PowerPivot: improve the performances by sorting tables

While it is well know that in UDM data should be loaded sorted, to get better file compression and map structures. The world of PowerPivot (and BISM) is yet not explored. Working with a 50 millions rows table, I tested various scenarios to check if sorting affects PowerPivot data structures too.

The fact table structure is very simple:

CREATE TABLE Fact_Transaction (       ID_Account INT NOT NULL ,       ID_Type INT NOT NULL ,       ID_Date INT NOT NULL ,       Amount MONEY NOT NULL ) 

There are 240,000 accounts, 1,000 dates and 4 types. Thus, the ID_Account is the most selective, followed by the date and the type. I tried loading data inside PowerPivot using different sorting and the final workbook size is in the next table:

Order File Size (K) HEAP (unosrted) 498,905 Type, Date, Account 372,505 Date, Type, Account 372,209 Account, Date, Type 374,001

Thus, the compression algorithm in PowerPivot seems to prefer sorted data (which is somehow expected, even if not obvious). The big difference is between sorted and unsorted data while changing the sort order does not affect the final size in an evident way. This is definitely expected since the ratio between transactions (50 millions) and accounts (240.000) is very high, resulting in a good sorting even with the most selective column. Different distributions in real world scenarios might lead to different results and they are definitely worth trying.
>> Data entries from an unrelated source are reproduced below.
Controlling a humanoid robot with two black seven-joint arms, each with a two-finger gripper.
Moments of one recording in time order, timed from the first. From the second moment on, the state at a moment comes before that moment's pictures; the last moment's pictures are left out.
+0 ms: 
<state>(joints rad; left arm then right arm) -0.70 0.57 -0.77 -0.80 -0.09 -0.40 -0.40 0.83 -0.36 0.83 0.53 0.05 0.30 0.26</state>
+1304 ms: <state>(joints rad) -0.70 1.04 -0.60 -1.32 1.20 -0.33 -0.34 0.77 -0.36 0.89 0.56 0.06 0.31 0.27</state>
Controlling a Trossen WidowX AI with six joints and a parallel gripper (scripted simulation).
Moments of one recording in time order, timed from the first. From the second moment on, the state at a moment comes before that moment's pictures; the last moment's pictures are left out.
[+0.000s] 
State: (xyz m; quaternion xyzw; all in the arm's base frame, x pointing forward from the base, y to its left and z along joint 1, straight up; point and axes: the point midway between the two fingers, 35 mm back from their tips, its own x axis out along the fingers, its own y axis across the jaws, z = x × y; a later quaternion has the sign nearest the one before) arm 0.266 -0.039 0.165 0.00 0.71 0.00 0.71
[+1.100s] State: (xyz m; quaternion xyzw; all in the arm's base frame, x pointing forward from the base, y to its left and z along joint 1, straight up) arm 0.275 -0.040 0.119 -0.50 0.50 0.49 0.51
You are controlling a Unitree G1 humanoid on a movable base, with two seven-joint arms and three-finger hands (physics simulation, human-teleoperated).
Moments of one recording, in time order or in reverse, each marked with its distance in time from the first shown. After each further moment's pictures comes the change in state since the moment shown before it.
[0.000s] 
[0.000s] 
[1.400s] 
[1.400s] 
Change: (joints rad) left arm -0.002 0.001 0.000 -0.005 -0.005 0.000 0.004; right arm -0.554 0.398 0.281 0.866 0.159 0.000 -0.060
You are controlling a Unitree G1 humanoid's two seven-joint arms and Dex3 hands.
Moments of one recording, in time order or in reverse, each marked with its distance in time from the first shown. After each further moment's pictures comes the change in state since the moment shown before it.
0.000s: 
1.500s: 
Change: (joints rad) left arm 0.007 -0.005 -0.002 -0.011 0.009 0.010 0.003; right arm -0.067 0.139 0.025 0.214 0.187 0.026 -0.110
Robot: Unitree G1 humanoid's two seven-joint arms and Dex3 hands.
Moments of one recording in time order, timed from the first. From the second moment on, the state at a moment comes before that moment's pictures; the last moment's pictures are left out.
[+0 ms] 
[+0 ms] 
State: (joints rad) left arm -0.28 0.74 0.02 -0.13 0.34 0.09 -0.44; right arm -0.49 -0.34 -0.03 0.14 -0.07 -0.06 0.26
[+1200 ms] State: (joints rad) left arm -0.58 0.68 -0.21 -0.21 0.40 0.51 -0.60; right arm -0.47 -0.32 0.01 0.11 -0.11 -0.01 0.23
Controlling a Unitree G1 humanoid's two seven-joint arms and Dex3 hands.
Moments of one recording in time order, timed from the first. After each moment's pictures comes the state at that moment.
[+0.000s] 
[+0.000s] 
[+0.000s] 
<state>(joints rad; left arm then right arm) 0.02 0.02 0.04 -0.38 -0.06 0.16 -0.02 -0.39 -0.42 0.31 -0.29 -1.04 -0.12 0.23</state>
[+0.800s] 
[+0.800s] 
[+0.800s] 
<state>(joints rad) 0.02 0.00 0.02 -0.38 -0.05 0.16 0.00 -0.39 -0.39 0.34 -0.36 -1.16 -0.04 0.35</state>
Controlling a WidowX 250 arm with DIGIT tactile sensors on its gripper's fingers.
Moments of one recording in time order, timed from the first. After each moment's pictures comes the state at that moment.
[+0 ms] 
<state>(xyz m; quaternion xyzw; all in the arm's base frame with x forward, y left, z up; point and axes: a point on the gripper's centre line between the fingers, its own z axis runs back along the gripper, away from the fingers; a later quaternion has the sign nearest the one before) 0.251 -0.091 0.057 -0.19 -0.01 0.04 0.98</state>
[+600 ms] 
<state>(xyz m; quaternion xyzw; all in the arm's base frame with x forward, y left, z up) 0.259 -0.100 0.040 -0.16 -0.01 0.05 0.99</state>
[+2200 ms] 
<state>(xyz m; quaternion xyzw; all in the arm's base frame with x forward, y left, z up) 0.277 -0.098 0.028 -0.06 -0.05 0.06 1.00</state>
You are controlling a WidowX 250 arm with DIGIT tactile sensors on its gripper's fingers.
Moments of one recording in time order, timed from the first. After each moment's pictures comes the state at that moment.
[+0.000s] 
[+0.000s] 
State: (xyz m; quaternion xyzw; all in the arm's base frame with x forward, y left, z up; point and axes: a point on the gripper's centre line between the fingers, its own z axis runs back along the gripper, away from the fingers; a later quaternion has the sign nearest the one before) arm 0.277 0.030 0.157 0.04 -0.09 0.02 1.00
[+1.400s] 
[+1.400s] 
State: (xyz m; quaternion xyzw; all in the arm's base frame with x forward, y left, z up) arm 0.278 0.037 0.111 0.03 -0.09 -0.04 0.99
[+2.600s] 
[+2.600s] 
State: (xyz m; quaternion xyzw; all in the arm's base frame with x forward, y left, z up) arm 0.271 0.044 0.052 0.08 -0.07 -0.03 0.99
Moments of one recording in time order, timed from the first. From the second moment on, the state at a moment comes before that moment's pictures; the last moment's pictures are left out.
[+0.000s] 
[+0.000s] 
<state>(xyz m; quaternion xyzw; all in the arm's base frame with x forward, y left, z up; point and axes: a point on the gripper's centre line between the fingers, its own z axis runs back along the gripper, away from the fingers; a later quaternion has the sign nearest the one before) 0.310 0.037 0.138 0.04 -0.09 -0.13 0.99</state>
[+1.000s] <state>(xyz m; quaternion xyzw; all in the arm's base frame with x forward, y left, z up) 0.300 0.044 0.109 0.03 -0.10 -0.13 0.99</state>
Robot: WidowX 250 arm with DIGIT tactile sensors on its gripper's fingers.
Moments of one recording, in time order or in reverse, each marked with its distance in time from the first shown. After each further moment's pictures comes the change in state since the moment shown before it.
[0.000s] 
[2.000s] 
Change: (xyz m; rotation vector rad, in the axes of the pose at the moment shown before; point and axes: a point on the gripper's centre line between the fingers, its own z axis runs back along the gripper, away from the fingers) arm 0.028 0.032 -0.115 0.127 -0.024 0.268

What is interesting is that the query speed of the final workbook is much better with the smaller ones, when compared with the biggest, i.e. unsorted. This might indicate that it is not just a matter of workbook size but even of internal data structures that result in a better optimized format when data is fed sorted to PowerPivot. I don’t have clear number here, but the difference is evident at first glance by pivotting over the data model.

The final hint is straightforward: if you use a heap or a table with an INT IDENTITY column for your fact table, then it might be useful to check different sorting and (as always) verify the final result. It might be the case that you are wasting memory and CPU due to a poorly designed data structure or, in other words, that there is space for improvement.